◆ **ACTION ITEM**: Repeat the lines of the data exactly and exclude any picture among them.

◆ **INFORMATION SUPPLIED**:
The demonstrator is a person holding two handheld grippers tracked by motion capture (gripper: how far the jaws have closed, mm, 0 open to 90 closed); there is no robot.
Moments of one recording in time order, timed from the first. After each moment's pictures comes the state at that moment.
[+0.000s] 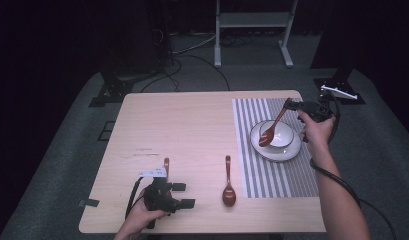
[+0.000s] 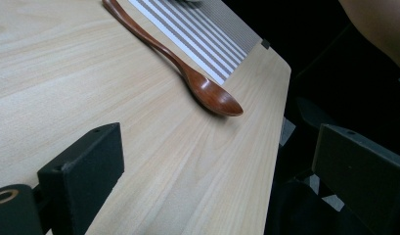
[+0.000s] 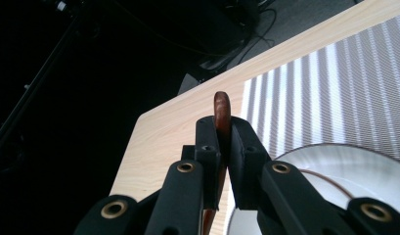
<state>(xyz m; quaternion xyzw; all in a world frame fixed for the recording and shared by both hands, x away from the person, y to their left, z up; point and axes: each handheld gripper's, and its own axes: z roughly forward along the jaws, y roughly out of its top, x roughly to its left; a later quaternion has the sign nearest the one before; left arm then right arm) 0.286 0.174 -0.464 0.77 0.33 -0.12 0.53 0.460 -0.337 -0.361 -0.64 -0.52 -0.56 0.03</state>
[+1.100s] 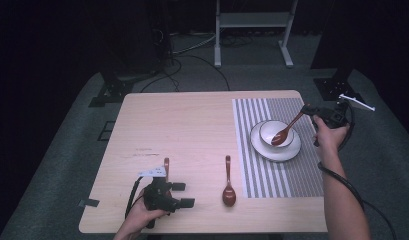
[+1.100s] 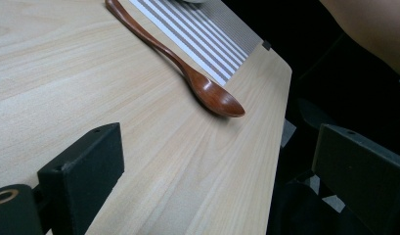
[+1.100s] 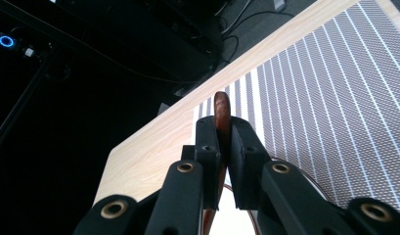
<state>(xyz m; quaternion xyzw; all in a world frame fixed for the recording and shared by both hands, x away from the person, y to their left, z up) 0.287 0.175 -0.464 0.77 0.33 -0.12 0.53 0.453 -0.386 -0.389 -0.70 -0.46 -0.55 -0.01</state>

◆ **RESPONSE BOX**:
The demonstrator is a person holding two handheld grippers tracked by motion capture (gripper: how far the jaws have closed, mm, 0 open to 90 closed); there is no robot.
Moments of one recording in time order, timed from the first. After each moment's pictures comes the state at that moment.
[+0.000s] 
[+0.000s] 
[+0.000s] 
<state>(xyz m; quaternion xyzw; all in a world frame fixed for the recording and shared by both hands, x away from the person, y to their left, z up; point and axes: each handheld gripper's, and its own axes: z roughly forward along the jaws, y roughly out of its top, x roughly to its left; a later quaternion has the sign nearest the one before; left arm then right arm) 0.286 0.174 -0.464 0.77 0.33 -0.12 0.53 0.460 -0.337 -0.361 -0.64 -0.52 -0.56 0.03</state>
[+1.100s] 
[+1.100s] 
[+1.100s] 
<state>(xyz m; quaternion xyzw; all in a world frame fixed for the recording and shared by both hands, x away from the person, y to their left, z up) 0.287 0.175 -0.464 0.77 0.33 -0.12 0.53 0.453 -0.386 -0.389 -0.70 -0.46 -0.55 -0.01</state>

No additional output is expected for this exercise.